# Jacob Rug, 1st Section, off the loom



## wordancer (May 4, 2011)

I'm quite pleased with this project, warts and all (which just adds to its rustic charm). Finish length is 39" instead of the 40" that I planned for... lost an inch coming off the loom. Width is 14"+?, forgot to measure that. 😂

So if I bothered to do a sample I would have remember that there is a loss when a project is taken off the loom. So I'm considering this is a rather large sample for the the two long side pieces that are next. But as the yarn is wildly inconsistent, remember I was a little annoyed when I was spinning it.
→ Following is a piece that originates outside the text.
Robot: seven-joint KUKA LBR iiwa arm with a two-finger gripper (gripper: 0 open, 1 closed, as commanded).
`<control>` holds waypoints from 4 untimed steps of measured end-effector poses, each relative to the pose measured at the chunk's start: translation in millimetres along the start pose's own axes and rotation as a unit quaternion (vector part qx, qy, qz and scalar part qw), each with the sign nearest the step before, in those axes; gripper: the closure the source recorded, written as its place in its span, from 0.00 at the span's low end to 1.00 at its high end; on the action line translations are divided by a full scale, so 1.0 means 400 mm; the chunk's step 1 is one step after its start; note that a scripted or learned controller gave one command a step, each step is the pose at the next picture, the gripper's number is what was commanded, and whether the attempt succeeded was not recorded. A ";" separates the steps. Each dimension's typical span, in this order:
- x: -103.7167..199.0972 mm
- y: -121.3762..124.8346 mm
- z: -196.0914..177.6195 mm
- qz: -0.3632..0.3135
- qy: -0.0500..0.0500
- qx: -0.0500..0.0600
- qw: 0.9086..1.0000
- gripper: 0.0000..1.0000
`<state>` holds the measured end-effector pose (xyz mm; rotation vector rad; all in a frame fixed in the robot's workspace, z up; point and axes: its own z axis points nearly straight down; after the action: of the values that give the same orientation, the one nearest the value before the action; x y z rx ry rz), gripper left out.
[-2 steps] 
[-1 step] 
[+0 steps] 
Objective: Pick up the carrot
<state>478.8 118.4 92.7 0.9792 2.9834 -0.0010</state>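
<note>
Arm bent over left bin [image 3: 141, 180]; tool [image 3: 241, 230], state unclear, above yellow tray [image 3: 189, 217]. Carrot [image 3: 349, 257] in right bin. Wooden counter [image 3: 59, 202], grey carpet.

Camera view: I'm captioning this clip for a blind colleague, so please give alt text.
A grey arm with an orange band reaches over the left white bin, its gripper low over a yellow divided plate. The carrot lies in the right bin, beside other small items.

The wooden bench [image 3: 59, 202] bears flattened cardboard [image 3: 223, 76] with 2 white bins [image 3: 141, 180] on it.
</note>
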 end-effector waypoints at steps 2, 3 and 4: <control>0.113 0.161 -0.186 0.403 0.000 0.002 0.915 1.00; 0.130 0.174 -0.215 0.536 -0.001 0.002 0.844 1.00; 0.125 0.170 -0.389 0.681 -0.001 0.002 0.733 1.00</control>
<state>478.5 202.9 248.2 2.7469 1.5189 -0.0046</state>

The way I'm going to compensate for that is to weave a couple of inches more and don't hem stitch the end. That way when the pieces are being seam together the end pieces can be unraveled to fit. The end pieces (dark gray) will be about 4" wide each, which will add 8" to the total width. Say about 22"+ or so.


----------



## Susan from NC (Jan 23, 2013)

Looks beautiful so far. Thanks for showing it to us.


----------



## spins2knit (Jul 29, 2013)

Nice rug! Love your color sequence.


----------



## gardenpoet (Jun 24, 2016)

It is indeed beautiful! Your technique of just planning to unravel to fit the other panel is what an experienced weaving friend recently told me she does when I bemoaned the fact that I can never get my pieces exactly the length planned, no matter how carefully I measure as I go.


----------



## wordancer (May 4, 2011)

gardenpoet said:


> It is indeed beautiful! Your technique of just planning to unravel to fit the other panel is what an experienced weaving friend recently told me she does when I bemoaned the fact that I can never get my pieces exactly the length planned, no matter how carefully I measure as I go.


The thought was like a brilliant flash over my head.
😂😂😂


----------